When Strategic Planning Isn’t Strategic

Strategic planning isn’t always strategic.strategic-planning-mistake

Why? Let me count the ways!

1. Strategic planning is usually mired in today’s circumstances.

And it stays there thanks to tools like SWOT. SWOT immerses the planners in obstacles and current perceptions. It makes opportunities no more important than strengths, weaknesses, and threats.

Your future is all about opportunity. You build strengths to take advantage of opportunities. You overcome weaknesses to take advantage of opportunities. You choose the opportunities to make the threats less relevant.

Don’t let strengths, weaknesses, and threats overpower opportunities by treating them as equals. Concentrate first and foremost on the opportunities! Focus on creating value for which customers are willing to pay!

2. Strategic Planning is an oxymoron.

Strategy is not planning. Strategic thinking establishes the destination and planning establishes the actions needed to reach that destination. When you conflate the two, planning wins and strategy loses. Instead of pursuing a compelling vision, all you get is incremental progress in the same general direction you’ve been headed all along.

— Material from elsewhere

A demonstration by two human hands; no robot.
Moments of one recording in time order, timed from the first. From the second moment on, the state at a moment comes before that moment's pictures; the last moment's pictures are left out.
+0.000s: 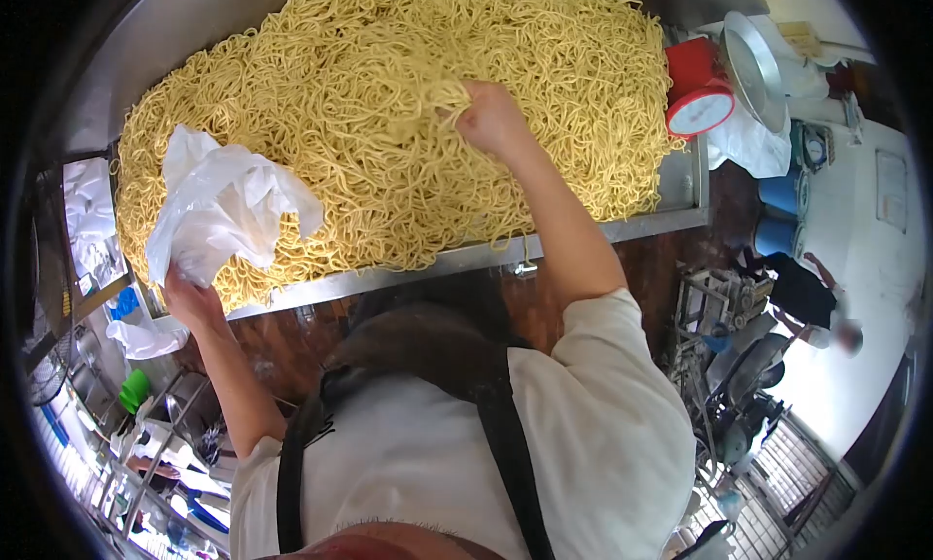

When you strategize, you create an eye-opening vision. You shift perceptions so you can think differently and see opportunities that you probably couldn’t see when you began.

Once you’ve got that vision, you work backwards to establish a path. You find ways to leap obstacles. You transcend threats. You surpass incremental plans. You barely notice constraints that leave ‘strategic planners’ hog-tied.

If you want significant success, you absolutely must separate strategic positioning from planning.

3.  Strategy is tackled by people who aren’t strategic.

I’ve seen this mistake too many times. It is especially common for non-profits. If your board and staff aren’t very strategic and you create a strategic planning committee from board volunteers and top staff members, your committee is not going to be strategic. I’ve helped these groups overcome their non-strategic penchant for concrete, tactical, short-term, conservative action, but let me tell you, developing a strong strategy is much easier and more effective if you start with strategic thinkers.

4. Your strategic thinking is driven by the calendar, not need.

I’m frequently asked how often an organization should do strategic planning. Every five years? Three years? Annually? More often than that?

The answer is none of the above. What does the calendar have to do with strategy? If you are driven by the calendar, you aren’t being strategic. As to the frequency question? Your strategy is based on assumptions you’ve made about your environment and your performance. The day those underlying assumptions prove false is the day you need to revisit your strategy.

So:

  • Separate  strategic positioning from planning.
  • Use a process that lifts you out of your current paradigm and daily grind.
  • Involve good strategic thinkers.
  • Review your strategic assumptions monthly so you know when it is time to reposition.

The alternative is boring mediocrity at best.